2 役員の任期は、前項の規定に関わらず,後任の役員が選任されていない場合に限り、任期の末日後最初の社員総会の終結の時までその任期を伸長することができる。
※理事を社員総会で選任する場合は、このような規定を入れておくこともNPO法24条2項により認められています。
3 補欠のため、又は増員によって就任した役員の任期は、それぞれの前任者又は現任者の任期の残存期間とする。
4 役員は、辞任又は任期満了後においても、後任者が就任するまでは、その職務を行わなければならない。
(欠員補充)
第17条 理事又は監事のうち、その定数の3分の1を超える者が欠けたときは、遅滞なくこれを補充しなければならない。
(解任)
第18条 役員が次の各号の一に該当するに至ったときは、総会の議決により、これを解任することができる。この場合、その役員に対し、議決する前に弁明の機会を与えなければならない。

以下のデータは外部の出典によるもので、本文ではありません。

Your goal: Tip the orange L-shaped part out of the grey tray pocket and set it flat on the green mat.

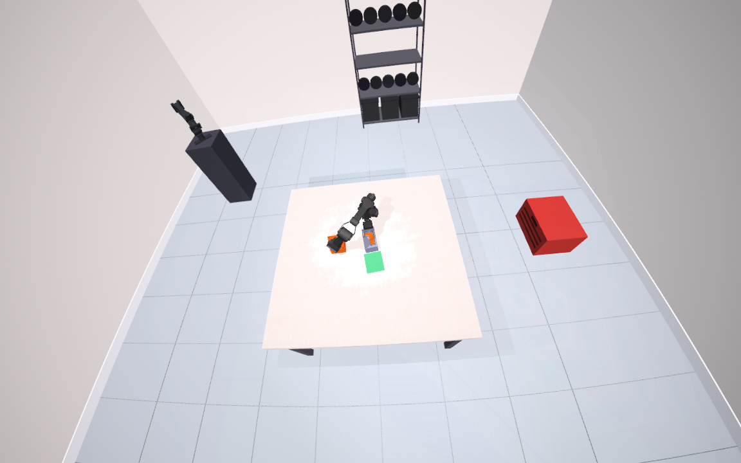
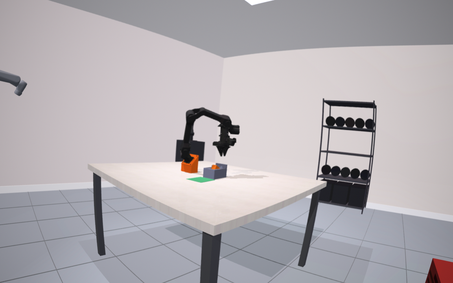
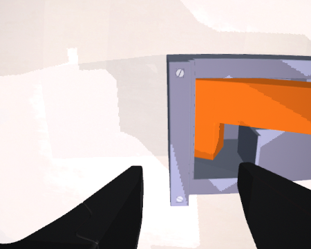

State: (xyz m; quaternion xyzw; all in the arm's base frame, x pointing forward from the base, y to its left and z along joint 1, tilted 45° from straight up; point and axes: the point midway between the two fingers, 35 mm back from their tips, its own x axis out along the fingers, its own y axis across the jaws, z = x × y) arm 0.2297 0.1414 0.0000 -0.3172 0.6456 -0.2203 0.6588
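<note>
Now: the orange L-shaped part 50 mm to the right of my gripper tip and 100 mm below it. Also, from my gripper tip: green mat (20 mm ahead, 220 mm to the right, 160 mm below).
</note>
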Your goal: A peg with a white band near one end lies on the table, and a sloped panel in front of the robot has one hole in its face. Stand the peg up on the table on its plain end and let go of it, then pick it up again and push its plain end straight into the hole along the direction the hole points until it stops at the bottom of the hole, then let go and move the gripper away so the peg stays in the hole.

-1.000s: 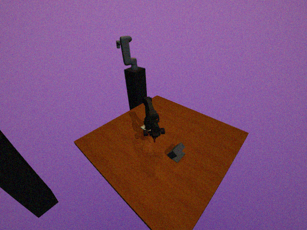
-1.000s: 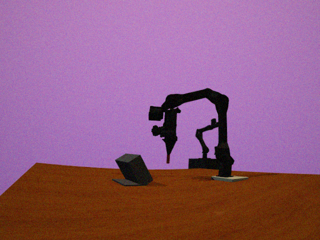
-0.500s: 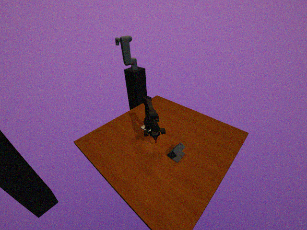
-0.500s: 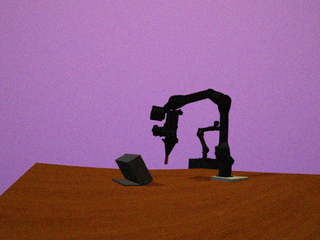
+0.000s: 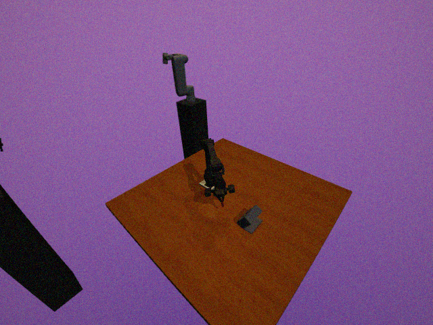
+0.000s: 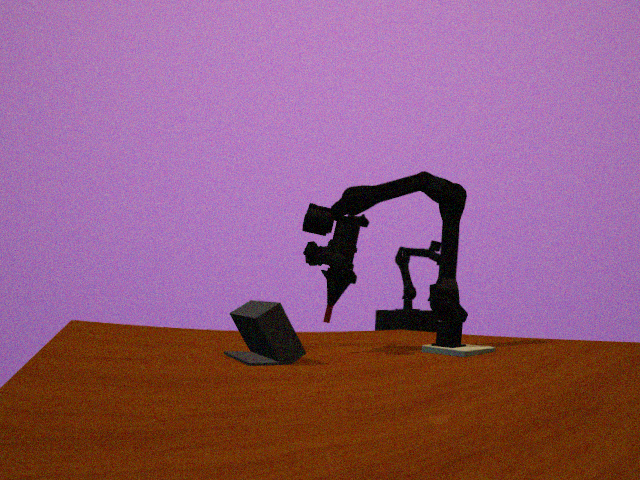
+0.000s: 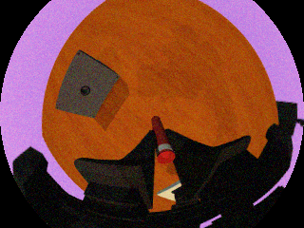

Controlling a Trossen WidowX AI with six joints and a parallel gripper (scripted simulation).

(1) 法令または定款に著しく違反する行為のあったとき。
(2) 心身の故障のため、職務の遂行に堪えないと認められるとき。
(3) 職務上の義務違反その他役員としてふさわしくない行為があったとき。
(報酬等)
第19条 役員は、その総数の3分の1以下の範囲内で報酬を受けることができる。
※NPO法2条2条1号ロに定められています。
2 役員には、その職務を執行するために要した費用を弁償することができる。
3 前2項に関し必要な事項は、理事会の議決を経て、理事長が別に定める。
(職員)
第20条 この法人に、事務局長その他の職員を置くことができる。
2 前項の規定により、職員を置く場合は、理事長がこれを任免する。
(種別)
第21条 この法人の総会は、通常総会及び臨時総会の2種とする。
(構成)
第22条 総会は、正会員をもって構成する。
(権能)
第23条 総会は、以下の事項について議決する。
(1) 定款の変更
(2) 解散
(3) 合併
(4) 事業報告及び収支決算
(5) 役員の選任又は解任
(6) その他運営に関する重要事項
※@第1号〜第3号以外については、理事会によって議決することを妨げられません。
A(4)(5)についても理事会権限にできますが、理事が暴走するのを抑止するためにも総会権限にしておくことが好ましいです。